The team has been as unlucky as it has been unskilled. The season had hardly begun before the disabled list captured the team's closer, leadoff batter, best run-producer and most promising starting pitcher.

Owner David Glass' penny-pinching reputation can't be blamed for all the troubles.

Glass shelled out $9.5 million this year for free agent starters Joe Mays, Mark Redman and Scott Elarton. But the collective result at the end of Kansas City's 0-7 home stand Sunday was an 0-13 record and 6.50 ERA.

Predictably, dissension is beginning to show. Elarton last week called out some of his unnamed teammates, accusing them of not caring whether they won or lost.

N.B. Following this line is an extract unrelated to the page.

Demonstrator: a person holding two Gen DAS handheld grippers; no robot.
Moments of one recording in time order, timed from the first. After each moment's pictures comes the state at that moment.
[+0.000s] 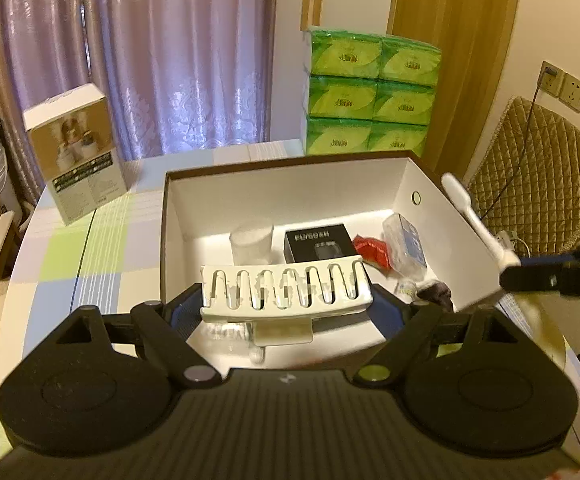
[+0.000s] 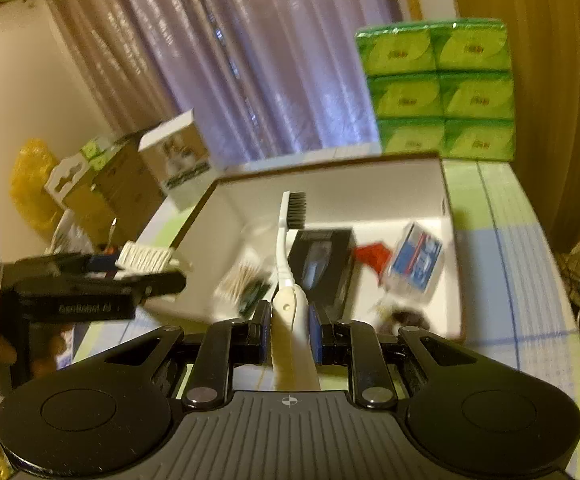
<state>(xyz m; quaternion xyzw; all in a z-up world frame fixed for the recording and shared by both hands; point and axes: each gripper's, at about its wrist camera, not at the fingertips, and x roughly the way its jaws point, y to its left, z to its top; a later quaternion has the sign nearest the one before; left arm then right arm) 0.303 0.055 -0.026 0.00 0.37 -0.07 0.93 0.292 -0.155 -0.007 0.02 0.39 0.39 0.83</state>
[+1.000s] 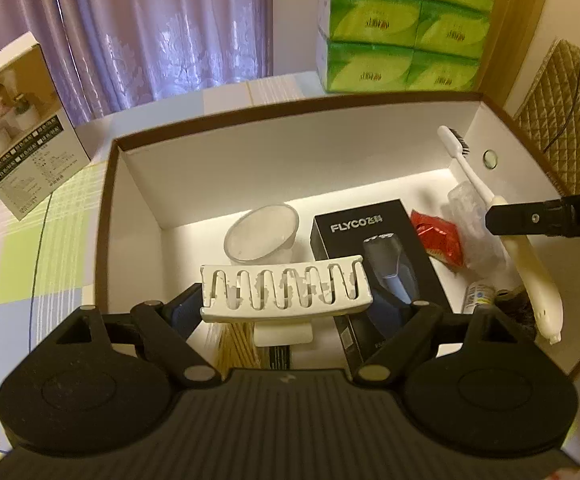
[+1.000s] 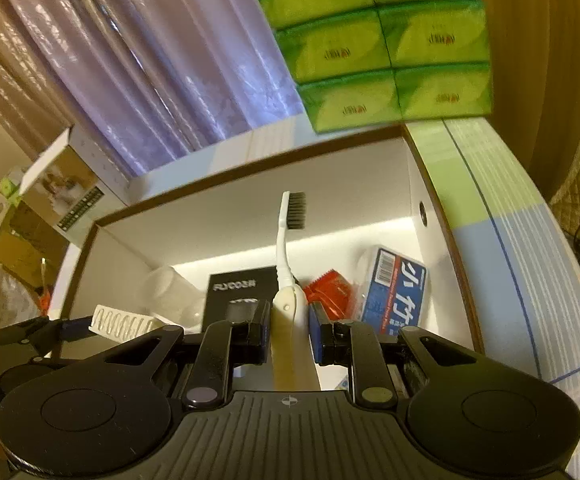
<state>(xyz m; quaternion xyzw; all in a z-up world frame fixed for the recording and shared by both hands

Manager Buddy Bell the next day said he agreed.

But the day after that, embattled general manager Allard Baird stood within earshot of his manager and took issue with Bell's comments.

"If there were any players on this team who didn't care, we would get them out of here immediately," he said. "They do care."

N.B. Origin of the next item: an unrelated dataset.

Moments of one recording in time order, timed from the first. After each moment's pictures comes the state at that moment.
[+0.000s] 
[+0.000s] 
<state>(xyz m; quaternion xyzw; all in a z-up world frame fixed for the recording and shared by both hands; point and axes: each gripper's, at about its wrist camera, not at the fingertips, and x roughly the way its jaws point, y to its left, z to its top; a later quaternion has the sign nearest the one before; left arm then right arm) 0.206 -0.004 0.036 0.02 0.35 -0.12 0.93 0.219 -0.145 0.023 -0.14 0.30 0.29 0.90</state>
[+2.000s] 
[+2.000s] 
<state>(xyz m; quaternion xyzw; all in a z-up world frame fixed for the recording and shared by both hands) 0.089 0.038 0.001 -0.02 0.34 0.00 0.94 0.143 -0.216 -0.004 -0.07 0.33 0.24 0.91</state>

Actually, Baird is the one likely on the way out. On May 5, an exasperated Glass vowed that "significant changes" were on the way.

"I'm not willing for us to sit and wait to see if it gets better," he declared.

From the day he said that through consecutive loss No. 13, the Royals had gone 3-15. The firing of the hitting coach has been the most significant change.

"It's just a vicious cycle," said Elarton. "And we're stuck in it."